In order to use HTSGET_RESOLVERS, the entire resolver config array must be set. The nested array of resolvers structure can be set using name key and value pairs, for example:

shell export HTSGET_RESOLVERS="[{ regex=regex, substitution_string=substitution_string, storage={ bucket=bucket }, allow_guard={ allow_reference_names=[chr1], allow_fields=[QNAME], allow_tags=[RG], allow_formats=[BAM], allow_classes=[body], allow_interval_start=100, allow_interval_end=1000 } }]"

Similar to the data_server option, the data server can be disabled by setting the equivalent environment variable:

shell export HTSGET_DATA_SERVER_ENABLED=false

RUST_LOG

The Tracing crate is used extensively by htsget-rs is for logging functionality. The RUST_LOG variable is read to configure the level that trace logs are emitted.
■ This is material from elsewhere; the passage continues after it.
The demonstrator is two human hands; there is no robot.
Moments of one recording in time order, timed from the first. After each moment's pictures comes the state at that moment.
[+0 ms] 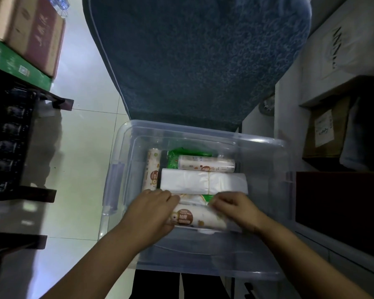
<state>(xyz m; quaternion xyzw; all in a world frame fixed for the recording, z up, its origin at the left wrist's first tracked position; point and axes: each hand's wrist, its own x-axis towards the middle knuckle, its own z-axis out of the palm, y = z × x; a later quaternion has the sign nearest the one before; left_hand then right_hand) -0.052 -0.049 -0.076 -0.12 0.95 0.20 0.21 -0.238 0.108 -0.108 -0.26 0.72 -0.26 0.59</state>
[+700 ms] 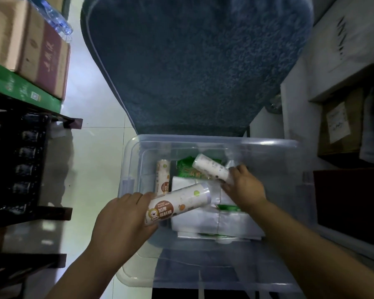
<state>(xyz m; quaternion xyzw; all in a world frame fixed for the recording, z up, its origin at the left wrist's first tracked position) -0.023 -0.095 -0.056 -0.28 0.92 0.14 0.23 -0.257 0.070 -0.182 -0.38 0.88 -0.03 0.27</state>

For example, the following indicates trace level for all htsget crates, and info level for all other crates:

sh export RUST_LOG='info,htsget_lambda=trace,htsget_lambda=trace,htsget_config=trace,htsget_http=trace,htsget_search=trace,htsget_test=trace'

See here for more information on setting this variable.

AWS config

Config for AWS is read entirely from environment variables. A default configuration is loaded from environment variables using the [aws-config] crate. Check out the AWS documentation for the rust SDK for more information.

As a library

This crate reads config files and environment variables using [figment], and accepts command-line arguments using clap. The main function for this is from_config, which is used to obtain the Config struct. The crate also contains the regex_resolver abstraction, which is used for matching a query ID with regex, and changing it by using a substitution string.

Feature flags

This crate has the following features: * s3-storage: used to enable AwsS3Storage functionality.

License

This project is licensed under the MIT license.